▸ ABOUT THIS EXERCISE: Count every line of the material that holds the string "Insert". Respond with the total only.

▸ GIVEN MATERIAL:
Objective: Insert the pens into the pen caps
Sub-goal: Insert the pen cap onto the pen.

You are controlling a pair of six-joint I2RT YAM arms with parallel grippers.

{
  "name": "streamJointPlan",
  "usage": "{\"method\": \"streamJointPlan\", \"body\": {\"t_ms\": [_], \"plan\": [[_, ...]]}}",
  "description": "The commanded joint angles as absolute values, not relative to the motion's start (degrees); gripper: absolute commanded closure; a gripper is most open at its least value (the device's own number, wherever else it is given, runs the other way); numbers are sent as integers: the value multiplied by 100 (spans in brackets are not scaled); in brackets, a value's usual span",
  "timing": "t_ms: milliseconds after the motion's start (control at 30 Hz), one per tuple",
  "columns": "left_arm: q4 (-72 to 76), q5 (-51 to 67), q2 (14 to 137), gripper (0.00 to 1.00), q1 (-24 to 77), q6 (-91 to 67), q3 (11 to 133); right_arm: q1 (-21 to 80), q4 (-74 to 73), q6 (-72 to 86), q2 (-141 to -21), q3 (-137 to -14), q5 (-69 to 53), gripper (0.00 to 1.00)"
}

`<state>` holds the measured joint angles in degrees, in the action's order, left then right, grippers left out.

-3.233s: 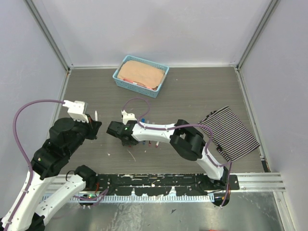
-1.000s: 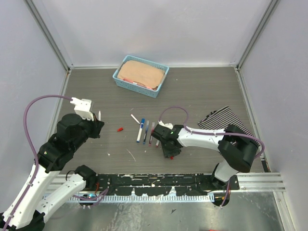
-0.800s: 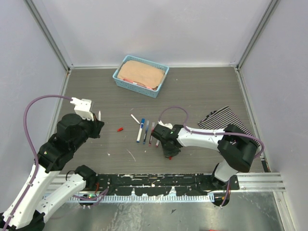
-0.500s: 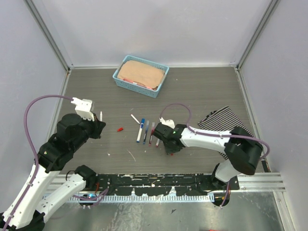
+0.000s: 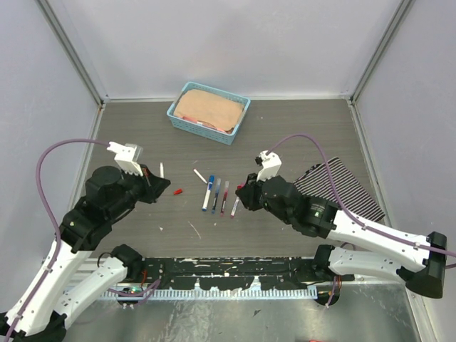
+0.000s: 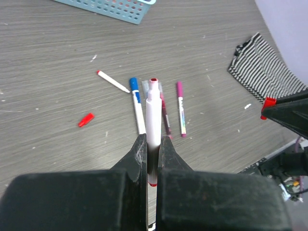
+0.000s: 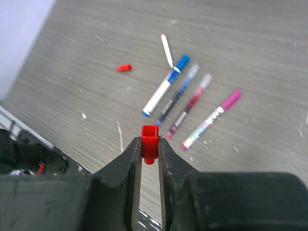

▸ WRITTEN ANSWER: 2